[[ Exercise data, beginning ]]

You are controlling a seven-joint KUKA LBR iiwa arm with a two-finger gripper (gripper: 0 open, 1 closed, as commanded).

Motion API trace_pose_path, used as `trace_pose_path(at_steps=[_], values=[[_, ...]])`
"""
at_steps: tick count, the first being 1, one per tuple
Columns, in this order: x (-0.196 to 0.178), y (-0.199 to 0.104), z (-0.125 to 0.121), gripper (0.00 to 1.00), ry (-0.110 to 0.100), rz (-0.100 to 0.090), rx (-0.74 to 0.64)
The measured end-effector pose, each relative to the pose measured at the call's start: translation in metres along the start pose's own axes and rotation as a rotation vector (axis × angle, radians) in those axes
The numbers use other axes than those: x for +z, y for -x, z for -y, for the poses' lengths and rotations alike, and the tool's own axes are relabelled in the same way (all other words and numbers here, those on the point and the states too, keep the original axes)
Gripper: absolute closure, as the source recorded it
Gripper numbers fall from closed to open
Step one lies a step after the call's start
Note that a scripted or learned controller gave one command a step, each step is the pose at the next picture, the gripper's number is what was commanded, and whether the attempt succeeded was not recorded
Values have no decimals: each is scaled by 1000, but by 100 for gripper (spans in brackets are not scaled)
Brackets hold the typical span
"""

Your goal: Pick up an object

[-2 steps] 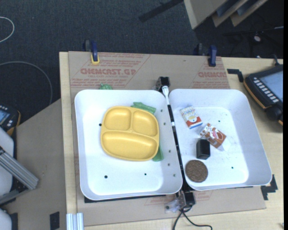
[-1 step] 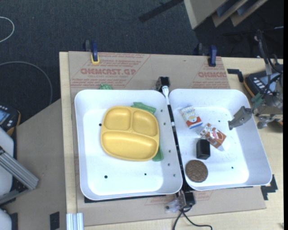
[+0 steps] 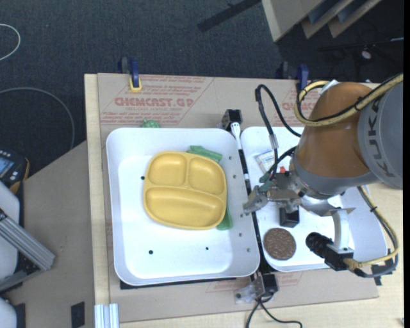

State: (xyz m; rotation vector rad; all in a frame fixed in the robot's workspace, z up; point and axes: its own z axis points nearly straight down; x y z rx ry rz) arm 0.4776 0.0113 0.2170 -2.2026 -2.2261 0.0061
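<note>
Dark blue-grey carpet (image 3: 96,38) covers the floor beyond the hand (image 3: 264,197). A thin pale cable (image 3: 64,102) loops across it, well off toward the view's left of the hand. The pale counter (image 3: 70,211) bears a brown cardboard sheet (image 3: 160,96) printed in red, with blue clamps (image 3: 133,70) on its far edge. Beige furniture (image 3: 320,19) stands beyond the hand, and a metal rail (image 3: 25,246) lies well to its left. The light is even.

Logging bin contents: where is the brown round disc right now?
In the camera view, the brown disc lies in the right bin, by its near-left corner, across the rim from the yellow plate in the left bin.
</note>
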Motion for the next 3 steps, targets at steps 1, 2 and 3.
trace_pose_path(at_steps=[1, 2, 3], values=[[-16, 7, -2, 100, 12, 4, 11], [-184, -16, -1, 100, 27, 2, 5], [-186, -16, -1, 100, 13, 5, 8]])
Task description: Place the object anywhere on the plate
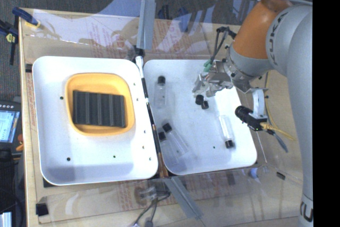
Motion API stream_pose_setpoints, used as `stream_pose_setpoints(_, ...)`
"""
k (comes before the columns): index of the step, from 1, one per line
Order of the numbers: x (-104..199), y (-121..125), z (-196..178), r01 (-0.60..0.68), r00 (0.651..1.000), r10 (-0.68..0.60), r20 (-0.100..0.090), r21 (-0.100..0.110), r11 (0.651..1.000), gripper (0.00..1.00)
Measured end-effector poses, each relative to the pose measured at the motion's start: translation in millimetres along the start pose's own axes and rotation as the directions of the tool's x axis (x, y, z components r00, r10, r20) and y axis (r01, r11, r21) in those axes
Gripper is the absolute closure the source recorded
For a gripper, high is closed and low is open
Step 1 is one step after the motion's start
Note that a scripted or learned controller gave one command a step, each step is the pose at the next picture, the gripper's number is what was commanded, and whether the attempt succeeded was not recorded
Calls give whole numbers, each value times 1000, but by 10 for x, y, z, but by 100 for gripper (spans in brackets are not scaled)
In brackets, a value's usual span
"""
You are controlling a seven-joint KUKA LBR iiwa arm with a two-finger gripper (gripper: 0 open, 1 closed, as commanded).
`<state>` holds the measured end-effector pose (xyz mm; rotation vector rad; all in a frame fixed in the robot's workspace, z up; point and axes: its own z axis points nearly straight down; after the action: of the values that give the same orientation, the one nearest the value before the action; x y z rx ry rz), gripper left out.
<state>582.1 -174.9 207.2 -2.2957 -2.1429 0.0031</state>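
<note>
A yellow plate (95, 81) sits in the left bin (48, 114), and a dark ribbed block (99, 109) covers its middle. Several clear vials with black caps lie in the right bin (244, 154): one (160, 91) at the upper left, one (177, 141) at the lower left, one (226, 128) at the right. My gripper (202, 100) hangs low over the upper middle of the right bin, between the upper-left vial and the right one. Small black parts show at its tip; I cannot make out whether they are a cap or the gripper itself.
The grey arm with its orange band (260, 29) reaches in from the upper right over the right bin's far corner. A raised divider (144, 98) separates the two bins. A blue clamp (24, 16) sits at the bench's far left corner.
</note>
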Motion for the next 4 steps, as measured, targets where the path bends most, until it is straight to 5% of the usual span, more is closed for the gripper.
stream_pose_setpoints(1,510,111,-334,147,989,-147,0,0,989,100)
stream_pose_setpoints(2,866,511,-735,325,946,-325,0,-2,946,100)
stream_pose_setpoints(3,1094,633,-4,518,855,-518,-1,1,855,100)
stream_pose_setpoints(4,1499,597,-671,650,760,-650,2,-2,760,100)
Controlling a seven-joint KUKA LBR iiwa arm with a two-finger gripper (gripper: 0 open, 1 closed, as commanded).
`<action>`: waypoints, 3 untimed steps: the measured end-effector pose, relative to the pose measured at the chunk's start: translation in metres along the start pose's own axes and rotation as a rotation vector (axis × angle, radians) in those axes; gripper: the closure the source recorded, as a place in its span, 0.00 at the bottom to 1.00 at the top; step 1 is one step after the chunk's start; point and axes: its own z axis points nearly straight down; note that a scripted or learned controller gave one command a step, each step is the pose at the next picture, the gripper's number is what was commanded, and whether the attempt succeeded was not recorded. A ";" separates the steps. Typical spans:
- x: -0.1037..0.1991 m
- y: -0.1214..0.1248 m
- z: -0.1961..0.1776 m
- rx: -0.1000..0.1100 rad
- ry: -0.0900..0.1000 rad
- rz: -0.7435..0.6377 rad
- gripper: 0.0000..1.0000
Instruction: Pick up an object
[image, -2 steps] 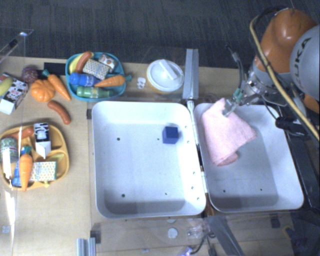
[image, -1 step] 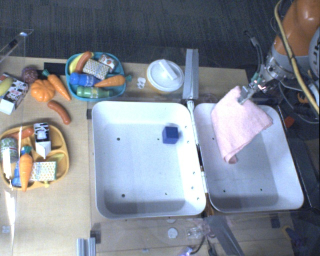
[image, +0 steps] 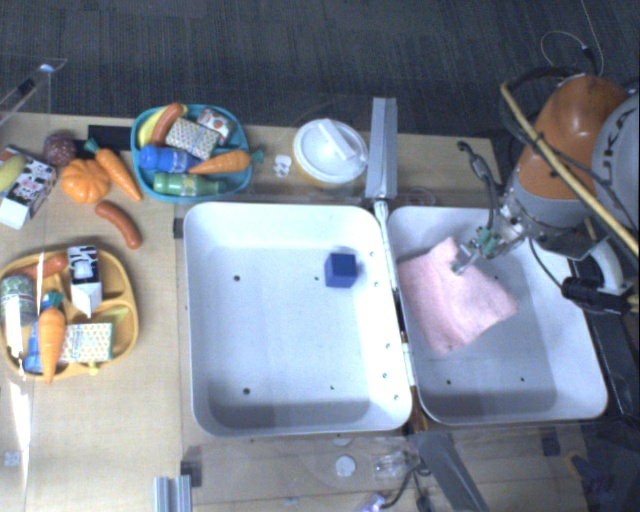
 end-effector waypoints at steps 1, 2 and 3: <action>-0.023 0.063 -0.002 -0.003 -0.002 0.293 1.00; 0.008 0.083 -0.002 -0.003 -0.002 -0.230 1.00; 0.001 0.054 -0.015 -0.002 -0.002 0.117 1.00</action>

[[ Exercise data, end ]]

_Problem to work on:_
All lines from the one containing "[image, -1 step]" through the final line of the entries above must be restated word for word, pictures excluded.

_Answer to this problem:_
[image, -1 step] 
[image, +0 steps] 
 end-effector waypoints at steps 1, 2 and 3: <action>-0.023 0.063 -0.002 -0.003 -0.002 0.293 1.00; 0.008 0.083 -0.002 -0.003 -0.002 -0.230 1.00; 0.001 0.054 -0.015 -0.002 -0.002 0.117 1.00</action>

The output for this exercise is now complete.